Macca decidiu gravar este álbum após encontros com Peter Martins, o diretor da companhia Balé de Nova York. Sua inspiração veio através de espetáculos de balé que ele assistiu na Royal Opera House em Londres, conversas com os dançarinos e artistas dos espetáculos e “dois meses inteiros olhando o mar. Tentei escrever algo que expressasse uma emoção – eu tinha medo, amor, raiva e tristeza para poder brincar e achei isso excitante e desafiador! afirmou disse para a BBC de Londres. Na trama do espetáculo, temos uma história de amor que acontece entre dois reinos: o Reino do Oceano (Ocean’s Kingdom), onde habitam pessoas puras e honestas, e o Reino da Terra (Earth’s Kingdom), onde ficam os personagens maus.

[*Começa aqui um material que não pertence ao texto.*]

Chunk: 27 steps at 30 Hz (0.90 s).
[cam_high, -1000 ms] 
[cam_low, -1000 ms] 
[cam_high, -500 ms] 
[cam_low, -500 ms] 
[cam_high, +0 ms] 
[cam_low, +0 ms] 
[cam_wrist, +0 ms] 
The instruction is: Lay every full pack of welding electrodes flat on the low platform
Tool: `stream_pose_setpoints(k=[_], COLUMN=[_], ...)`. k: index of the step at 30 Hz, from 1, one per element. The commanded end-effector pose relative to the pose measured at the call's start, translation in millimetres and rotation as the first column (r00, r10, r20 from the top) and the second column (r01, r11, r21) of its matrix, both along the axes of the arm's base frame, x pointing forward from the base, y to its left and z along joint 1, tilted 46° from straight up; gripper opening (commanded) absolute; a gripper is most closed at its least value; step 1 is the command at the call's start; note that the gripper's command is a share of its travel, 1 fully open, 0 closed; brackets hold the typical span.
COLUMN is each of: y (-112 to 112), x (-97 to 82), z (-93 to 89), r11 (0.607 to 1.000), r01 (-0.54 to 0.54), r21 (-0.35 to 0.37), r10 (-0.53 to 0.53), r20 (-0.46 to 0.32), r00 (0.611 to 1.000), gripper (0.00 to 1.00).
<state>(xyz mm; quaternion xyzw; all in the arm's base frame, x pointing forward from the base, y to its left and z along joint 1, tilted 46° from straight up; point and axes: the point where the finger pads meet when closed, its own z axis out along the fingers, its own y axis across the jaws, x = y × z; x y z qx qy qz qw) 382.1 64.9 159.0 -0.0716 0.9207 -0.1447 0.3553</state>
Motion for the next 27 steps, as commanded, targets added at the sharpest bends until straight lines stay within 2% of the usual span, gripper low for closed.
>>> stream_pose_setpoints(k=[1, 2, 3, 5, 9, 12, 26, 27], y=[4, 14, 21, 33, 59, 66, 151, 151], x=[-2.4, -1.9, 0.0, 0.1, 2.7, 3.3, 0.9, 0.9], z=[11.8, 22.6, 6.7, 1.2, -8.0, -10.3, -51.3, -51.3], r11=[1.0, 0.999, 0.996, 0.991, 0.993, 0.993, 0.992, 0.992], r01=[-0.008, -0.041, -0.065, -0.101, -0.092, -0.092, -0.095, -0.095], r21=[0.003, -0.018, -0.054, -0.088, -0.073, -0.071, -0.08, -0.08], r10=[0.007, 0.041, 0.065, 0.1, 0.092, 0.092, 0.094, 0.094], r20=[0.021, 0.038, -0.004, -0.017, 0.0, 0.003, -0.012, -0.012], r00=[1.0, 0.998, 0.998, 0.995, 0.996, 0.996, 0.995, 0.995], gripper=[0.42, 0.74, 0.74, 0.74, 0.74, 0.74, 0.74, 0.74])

Curiosamente, a gravadora que lançou o álbum foi Decca, que recusou um contrato com os Beatles em 1962, afirmando que “bandas com guitarras estavam com os dias contados”.
Stella McCartney conseguiu guardar em segredo um projeto no qual passou um ano inteiro trabalhando. A estilista é a responsável pelo figurino de Ocean’s Kingdom da companhia New York City Ballet. Stella McCartney criou peças que lembram algumas de suas coleções – como a de Verão 2012. São roupas sofisticadas e românticas e em cores de água (azul, verde); há, também, algumas peças com padrões geométricos e padronagens que se assemelham a tatuagens.
Paul , também ajudou o coreógrafo na criação de alguns movimentos.
O espetáculo estreou em Nova York nos dias 25, 27 e 29 de setembro de 2011. Depois, foi novamente apresentado, lá mesmo, em janeiro de 2012. O álbum foi lançado dia 3 de outubro do anos pasado. Eu comprei o meu há uma semana e custou R$ 69,90. Bem caro, é verdade. Mas vale muito à pena!